══ Source data
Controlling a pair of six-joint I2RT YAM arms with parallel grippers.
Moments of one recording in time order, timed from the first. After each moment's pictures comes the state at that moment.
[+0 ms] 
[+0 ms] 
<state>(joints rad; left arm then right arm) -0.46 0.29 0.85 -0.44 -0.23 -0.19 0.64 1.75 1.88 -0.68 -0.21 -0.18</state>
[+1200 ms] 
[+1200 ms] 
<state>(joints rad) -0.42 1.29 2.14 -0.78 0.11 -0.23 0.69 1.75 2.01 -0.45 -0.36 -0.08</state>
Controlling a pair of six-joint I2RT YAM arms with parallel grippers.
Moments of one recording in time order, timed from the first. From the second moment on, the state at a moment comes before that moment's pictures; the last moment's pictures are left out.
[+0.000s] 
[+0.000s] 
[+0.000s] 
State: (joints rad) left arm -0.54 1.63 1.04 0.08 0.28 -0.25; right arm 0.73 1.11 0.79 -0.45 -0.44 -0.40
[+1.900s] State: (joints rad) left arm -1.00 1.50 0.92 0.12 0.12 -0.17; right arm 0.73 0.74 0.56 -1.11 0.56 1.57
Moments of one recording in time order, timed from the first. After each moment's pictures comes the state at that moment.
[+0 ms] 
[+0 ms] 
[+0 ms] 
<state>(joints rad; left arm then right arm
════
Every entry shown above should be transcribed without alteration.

### Expected answer
Controlling a pair of six-joint I2RT YAM arms with parallel grippers.
Moments of one recording in time order, timed from the first. After each moment's pictures comes the state at that moment.
[+0 ms] 
[+0 ms] 
<state>(joints rad; left arm then right arm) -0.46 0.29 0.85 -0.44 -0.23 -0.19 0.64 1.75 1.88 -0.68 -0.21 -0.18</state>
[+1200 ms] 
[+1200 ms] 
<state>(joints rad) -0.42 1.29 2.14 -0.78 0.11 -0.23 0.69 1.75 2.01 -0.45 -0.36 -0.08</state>
Controlling a pair of six-joint I2RT YAM arms with parallel grippers.
Moments of one recording in time order, timed from the first. From the second moment on, the state at a moment comes before that moment's pictures; the last moment's pictures are left out.
[+0.000s] 
[+0.000s] 
[+0.000s] 
State: (joints rad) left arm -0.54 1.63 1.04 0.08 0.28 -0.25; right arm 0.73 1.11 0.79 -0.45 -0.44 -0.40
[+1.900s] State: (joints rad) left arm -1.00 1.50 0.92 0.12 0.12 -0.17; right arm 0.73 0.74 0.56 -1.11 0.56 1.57
Moments of one recording in time order, timed from the first. After each moment's pictures comes the state at that moment.
[+0 ms] 
[+0 ms] 
[+0 ms] 
<state>(joints rad; left arm then right arm

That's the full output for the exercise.